A wide majority of first-time buyers-to-be plan to put down less than 20%, according to new data from RBC/Ipsos.
Here’s the breakdown of their expected down payments:
10% or less (62% of respondents)
11-20% (26% of respondents)
More than 20% (12% of respondents)
Over half of newbie homeowners will likely pay the maximum default insurance premium to buy their home.* That maximum ranges from $2,750-$2,900 per $100,000 of purchase price (i.e., 2.75%-2.90%), depending on the source of down payment.
If home prices rise 2% a year (a rough rule of thumb for the long-term growth rate), buyers can easily make up that insurance premium in a few years. If prices drop, it’s just one more thing that eats into their equity if they have to sell.
How long do young buyers expect to save for their first down payment?
39% prefer a term over five years
(versus 22% of all prospective buyers)
38% prefer a 5-year term
23% want a term less than five years.
Of Canadians in general:
14% of homeowners said they should have made a bigger down payment.

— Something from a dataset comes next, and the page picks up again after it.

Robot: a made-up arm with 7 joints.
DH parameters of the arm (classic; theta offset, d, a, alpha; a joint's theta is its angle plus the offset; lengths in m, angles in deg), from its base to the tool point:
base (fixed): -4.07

29% of prospective borrowers (42% of first-time buyers) are considering a hybrid mortgage (e.g. part-fixed and part variable). But far fewer (just 7% according to CAAMP) actually choose hybrid mortgages.
Just 5% of homeowners admit to choosing the wrong type of mortgage. (From our experience, far more complain about their financing than 5%. Many don’t realize they’ve taken an inferior mortgage until they learn of their lender’s policy on penalties, porting, blending a rate, converting a rate and so forth. Those lessons typically come after closing, when it’s too late.)
Survey details: These findings come from an RBC/Ipsos Reid poll conducted between January 31st and February 8th, 2013 on behalf of RBC. The sample was 3,005 Canadian adults from Ipsos’ Canadian online panel.
* This is the maximum default insurance premium for fully qualifying borrowers (i.e., those who can prove their income).